19.9 Research Synthesis vs Other Patterns

Pattern	Goal	Use Case	Output
Research Synthesis	Comprehensive research + synthesis report	Due diligence, industry analysis, competitive research	Structured report
ToT	Explore solution paths	Problems with multiple possible solutions	Optimal solution
Debate	Multi-perspective synthesis	Controversial topics	Synthesized position
ReAct	Problem solving	Tasks requiring tool calls	Task result

What makes Research Synthesis unique:

Iterative: Not one-time search, but evaluate -> supplement -> re-evaluate
Structured: Output is a report with sections and citations, not fragments
Coverage-aware: Knows "what it doesn't know," proactively identifies gaps

What This Chapter Covered

Core message in one sentence: Research Synthesis integrates multi-source research into high-quality comprehensive reports through coverage evaluation, iterative supplementation, and entity filtering.
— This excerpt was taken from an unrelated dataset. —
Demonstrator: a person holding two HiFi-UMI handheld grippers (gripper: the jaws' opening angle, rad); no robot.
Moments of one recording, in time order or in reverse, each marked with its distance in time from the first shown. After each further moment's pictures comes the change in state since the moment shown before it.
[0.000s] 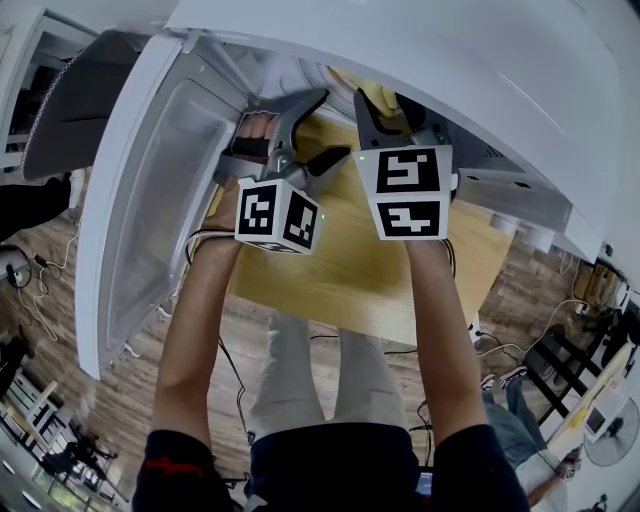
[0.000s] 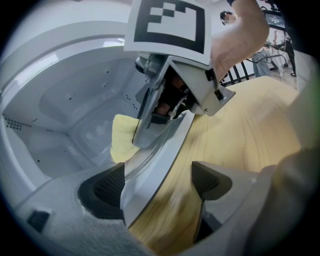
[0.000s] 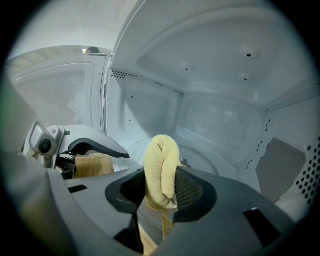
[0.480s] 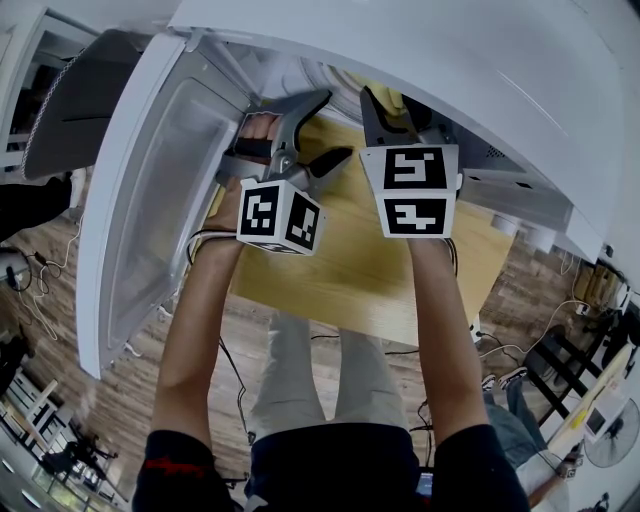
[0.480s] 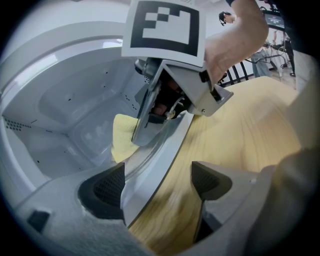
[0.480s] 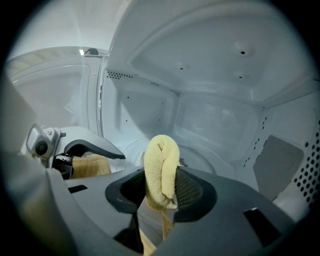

The key isn't "done searching" but "evaluate if enough, what's missing, what to supplement."

Key points:

Coverage evaluation: Distinguish real information from acknowledged gaps
Deterministic guardrails: Ensure Temporal workflow replay consistency
Entity filtering: Only keep citations related to target entity
Iterative supplementation: Launch targeted searches for critical gaps
Synthesis continuation: Auto-handle truncated reports

Shannon Lab (10-minute hands-on)

This section helps you map this chapter's concepts to Shannon source code in 10 minutes.

Required Reading (1 file)

activities/coverage_evaluator.go: Find EvaluateCoverage function, see how deterministic guardrails override LLM judgment; find buildCoverageEvaluationPrompt to see how to distinguish real coverage from acknowledged gaps

Optional Deep Dives (2 files, pick based on interest)

strategies/research.go: Understand how complete research workflow chains phases together, find FilterCitationsByEntity to see entity filtering logic
activities/synthesis.go: Understand Agent result preprocessing and comprehensive report generation, find preprocessAgentResults to see deduplication and filtering logic

Exercises

Exercise 1: Coverage Evaluation

Given this synthesis report fragment, evaluate its coverage (0-1) and identify critical gaps:

About XYZ company, we found the following:
- Founded in 2020, headquartered in Beijing
- Main product is a SaaS platform (specific features not found)
- Funding: reportedly completed Series A, amount not disclosed
- Team: founder background unknown
- Competitors: multiple similar companies in market, but no direct comparison data found

Exercise 2: Guardrail Design

If you were to design stricter coverage guardrails, what rules would you add? Consider:

Relationship between report length and claimed coverage
Relationship between citation count and information credibility
How to handle "couldn't find info" vs "info doesn't exist"

Exercise 3 (Advanced): Multi-language Research

When researching a Japanese company, you may need Japanese sources. Design a solution:

How to identify need for multi-language search?
How to synthesize multi-language results?
How to ensure report language consistency?

Want to Go Deeper?

Systematic Literature Review methodology
Meta-analysis methods
Related chapters: Ch10 Planning pattern, Ch13 Orchestration fundamentals, Ch14 DAG workflows

Part 6 Conclusion

This is the final chapter of Part 6 Advanced Reasoning.

Three patterns covering three types of advanced reasoning needs:

Pattern	Core Question	Use Case
Tree-of-Thoughts	How to choose among multiple paths?	Need to explore multiple solutions
Debate	How to synthesize multiple perspectives?	Controversial topics, need multiple angles
Research Synthesis	How to integrate multi-source information?	Systematic research, due diligence, analysis reports

Starting from Part 7, we enter Production Architecture—Chapter 20 covers three-tier architecture design, seeing how Go/Rust/Python collaborate.